I became involved in another thread (Anyone Ever Use PLastic Lumber). An interesting point was raised about being a "purist".

What does it mean to be a purist? Do you consider yourself a purist? Does being a purist mean that you have reached an elite level of craftsmanship, or does it mean that you fail to embrace new technologies? In it's most absolute interpretation to be a purist, you should be living in the woods, chopping trees with selfmade tools. Or is a purist more of a relative interpretation. Can you cut dovetails with a router and consider yourself a purist? How about using screws? Polyurethane?


----------



## CharlieM1958 (Nov 7, 2006)

As it relates to woodworking, I'd say a purist is defined as a person who disapproves of any methods other than his own.


----------



## Gene01 (Jan 5, 2009)

Hmmmm, Charlie. Applies to more than woodwork. i.e.
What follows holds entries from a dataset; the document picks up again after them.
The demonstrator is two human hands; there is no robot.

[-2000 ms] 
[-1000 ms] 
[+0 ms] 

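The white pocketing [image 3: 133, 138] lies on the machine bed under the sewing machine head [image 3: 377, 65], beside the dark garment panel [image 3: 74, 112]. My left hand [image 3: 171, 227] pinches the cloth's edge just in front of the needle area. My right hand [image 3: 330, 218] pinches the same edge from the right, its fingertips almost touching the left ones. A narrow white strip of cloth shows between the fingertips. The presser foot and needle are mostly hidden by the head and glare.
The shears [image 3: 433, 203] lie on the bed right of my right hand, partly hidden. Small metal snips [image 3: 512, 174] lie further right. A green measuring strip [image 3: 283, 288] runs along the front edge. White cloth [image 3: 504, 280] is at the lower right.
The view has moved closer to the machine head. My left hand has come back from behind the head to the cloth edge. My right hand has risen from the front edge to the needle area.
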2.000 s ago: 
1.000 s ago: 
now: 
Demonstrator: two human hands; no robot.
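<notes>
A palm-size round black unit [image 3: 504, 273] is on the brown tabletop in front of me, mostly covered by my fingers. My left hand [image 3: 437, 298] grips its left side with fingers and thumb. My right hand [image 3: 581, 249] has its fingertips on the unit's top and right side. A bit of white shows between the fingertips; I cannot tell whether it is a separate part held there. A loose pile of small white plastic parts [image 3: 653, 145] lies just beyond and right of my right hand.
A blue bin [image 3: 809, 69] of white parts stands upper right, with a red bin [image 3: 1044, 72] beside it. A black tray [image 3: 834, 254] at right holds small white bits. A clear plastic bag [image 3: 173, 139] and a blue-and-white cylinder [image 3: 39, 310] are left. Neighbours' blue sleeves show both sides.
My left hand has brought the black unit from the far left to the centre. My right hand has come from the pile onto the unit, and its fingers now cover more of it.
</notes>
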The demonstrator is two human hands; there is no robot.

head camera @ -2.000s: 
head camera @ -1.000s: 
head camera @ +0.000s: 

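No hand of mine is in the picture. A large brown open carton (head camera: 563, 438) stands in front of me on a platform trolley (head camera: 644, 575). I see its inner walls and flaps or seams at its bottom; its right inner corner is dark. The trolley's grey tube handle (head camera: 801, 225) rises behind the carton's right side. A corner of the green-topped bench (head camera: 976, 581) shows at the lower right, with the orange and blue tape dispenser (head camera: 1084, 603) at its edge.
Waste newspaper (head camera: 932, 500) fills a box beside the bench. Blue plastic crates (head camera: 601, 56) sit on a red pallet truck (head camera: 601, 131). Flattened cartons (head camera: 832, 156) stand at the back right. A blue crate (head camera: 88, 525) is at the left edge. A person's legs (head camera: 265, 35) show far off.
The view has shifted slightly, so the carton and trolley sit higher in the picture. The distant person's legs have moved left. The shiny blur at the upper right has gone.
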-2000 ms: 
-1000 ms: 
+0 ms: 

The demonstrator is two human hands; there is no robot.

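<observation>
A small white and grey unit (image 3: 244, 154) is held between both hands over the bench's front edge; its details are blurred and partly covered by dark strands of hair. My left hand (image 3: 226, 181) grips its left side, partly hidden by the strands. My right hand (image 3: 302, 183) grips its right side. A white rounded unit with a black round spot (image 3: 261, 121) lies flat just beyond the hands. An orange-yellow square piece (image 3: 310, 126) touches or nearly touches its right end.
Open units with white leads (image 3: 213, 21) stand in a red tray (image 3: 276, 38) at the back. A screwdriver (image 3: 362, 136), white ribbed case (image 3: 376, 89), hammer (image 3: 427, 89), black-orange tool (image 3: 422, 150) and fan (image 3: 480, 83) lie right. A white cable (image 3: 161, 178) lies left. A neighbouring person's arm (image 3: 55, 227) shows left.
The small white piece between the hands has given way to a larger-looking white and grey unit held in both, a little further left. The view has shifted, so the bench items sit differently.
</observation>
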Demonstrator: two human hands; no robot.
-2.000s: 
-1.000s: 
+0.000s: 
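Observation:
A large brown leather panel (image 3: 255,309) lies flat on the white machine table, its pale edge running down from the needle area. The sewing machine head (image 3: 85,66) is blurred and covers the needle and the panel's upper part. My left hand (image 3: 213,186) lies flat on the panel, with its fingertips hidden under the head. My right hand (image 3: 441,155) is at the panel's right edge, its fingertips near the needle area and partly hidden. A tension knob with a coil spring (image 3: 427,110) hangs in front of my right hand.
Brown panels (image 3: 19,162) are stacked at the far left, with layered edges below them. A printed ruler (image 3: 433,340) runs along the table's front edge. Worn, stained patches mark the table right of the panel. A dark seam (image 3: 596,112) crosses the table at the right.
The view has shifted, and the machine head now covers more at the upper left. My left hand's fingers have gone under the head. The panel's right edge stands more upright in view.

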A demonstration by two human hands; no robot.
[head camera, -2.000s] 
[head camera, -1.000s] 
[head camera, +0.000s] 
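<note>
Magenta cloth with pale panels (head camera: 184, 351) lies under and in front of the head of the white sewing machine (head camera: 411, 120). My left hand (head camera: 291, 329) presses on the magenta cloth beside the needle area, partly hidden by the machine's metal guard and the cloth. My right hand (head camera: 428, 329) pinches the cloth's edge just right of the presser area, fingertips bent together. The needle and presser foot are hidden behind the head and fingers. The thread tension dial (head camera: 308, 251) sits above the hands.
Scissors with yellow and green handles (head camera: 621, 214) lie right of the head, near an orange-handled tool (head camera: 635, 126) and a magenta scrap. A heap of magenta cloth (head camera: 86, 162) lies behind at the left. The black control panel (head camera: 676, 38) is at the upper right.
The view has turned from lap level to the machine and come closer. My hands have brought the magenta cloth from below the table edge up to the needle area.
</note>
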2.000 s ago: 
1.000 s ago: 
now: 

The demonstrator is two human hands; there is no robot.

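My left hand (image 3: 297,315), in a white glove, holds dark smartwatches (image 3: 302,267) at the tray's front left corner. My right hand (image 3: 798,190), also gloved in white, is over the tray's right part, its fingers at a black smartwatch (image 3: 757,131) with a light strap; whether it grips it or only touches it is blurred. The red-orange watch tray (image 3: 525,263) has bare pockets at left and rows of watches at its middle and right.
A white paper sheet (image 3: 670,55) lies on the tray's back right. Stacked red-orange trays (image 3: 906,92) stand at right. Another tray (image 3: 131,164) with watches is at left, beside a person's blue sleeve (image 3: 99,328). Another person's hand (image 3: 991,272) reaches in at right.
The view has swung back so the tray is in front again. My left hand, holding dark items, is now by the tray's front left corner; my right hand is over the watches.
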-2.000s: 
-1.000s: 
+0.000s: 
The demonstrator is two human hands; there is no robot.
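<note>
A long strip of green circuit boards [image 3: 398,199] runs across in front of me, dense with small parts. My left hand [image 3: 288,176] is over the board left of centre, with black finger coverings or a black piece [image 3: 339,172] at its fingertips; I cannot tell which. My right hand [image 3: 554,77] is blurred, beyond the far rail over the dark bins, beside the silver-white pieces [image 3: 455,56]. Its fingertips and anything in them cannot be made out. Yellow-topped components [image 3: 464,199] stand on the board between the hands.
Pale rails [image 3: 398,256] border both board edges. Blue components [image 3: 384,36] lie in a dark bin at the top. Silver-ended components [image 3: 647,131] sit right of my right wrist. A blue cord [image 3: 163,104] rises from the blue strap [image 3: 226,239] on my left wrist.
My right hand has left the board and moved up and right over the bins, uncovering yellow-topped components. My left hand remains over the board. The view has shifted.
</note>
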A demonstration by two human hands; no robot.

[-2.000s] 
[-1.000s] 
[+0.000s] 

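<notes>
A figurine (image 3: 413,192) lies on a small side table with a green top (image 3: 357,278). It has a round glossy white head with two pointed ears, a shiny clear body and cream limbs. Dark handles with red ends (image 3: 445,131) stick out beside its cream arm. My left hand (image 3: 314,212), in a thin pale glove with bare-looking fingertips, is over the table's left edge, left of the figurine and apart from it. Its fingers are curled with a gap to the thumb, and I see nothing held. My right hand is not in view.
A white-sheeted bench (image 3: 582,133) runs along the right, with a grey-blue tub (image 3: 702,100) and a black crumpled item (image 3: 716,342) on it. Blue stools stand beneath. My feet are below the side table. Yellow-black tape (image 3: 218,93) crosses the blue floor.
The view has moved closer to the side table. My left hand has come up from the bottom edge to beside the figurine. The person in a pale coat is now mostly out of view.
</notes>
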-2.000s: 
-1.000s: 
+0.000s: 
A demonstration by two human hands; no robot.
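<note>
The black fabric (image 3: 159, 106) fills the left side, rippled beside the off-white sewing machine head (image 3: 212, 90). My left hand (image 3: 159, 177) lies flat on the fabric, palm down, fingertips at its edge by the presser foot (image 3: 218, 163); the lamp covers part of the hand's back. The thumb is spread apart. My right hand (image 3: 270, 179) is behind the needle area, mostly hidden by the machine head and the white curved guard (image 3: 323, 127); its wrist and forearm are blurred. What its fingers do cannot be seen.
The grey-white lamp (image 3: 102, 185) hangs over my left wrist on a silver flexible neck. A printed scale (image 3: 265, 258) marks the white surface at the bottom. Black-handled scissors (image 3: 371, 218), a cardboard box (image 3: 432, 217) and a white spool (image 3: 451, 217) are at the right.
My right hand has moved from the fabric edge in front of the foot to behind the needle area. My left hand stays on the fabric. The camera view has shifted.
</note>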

I'm banned from the kitchen.


----------



## MrHudon (Aug 11, 2009)

Main Entry: pur·ist 
Pronunciation: \ˈpyu̇r-ist\
Function: noun 
Date: circa 1706
: a person who adheres strictly and often excessively to a tradition; especially : one preoccupied with the purity of a language and its protection from the use of foreign or altered forms

As it relates to woodworking my understanding of a Purist is someone that works exclusively with hand tools.


----------



## miles125 (Jun 8, 2007)

""As it relates to woodworking my understanding of a Purist is someone that works exclusively with hand tools.""

But a purist's purist would demand the hand tools also be made by hand…


----------



## MrHudon (Aug 11, 2009)

Miles, good Point! 
Guess that makes the caveman and his wooden club the first "Pure" woodworker. ; )


----------



## JJohnston (May 22, 2009)

I don't cotton to that new-fangled Star Trek-style transporter technology where you just "beam away" any wood you don't want, so that makes me a power-tool purist.


----------



## 8iowa (Feb 7, 2008)

I think of a purist as someone who, while using power tools, uses traditional methods of joinery, such as mortise and tennon and dovetails instead of pocket screws and staples; Someone who uses real wood rather than plywood for the backs and panels; and has the knowledge and tendency to use several types of handtools before a project is finished.


----------



## TopamaxSurvivor (May 2, 2008)

Plastic lumber is not woodworking, it is plastic working. No ands, ifs or buts about it ;-))


----------



## mvflaim (Dec 8, 2009)

A purist is some one who builds furniture in the same way the craftsman made it back in the period it was made. Hot hide glue and all. Roy Underhill, Mack Headley and Adam Cherubini are purists.


----------



## a1Jim (Aug 9, 2008)

A purist is a person who operates or proceeds in a manner in such a way that they follow there best understanding of a given subject in a most absolute or exacting way.


----------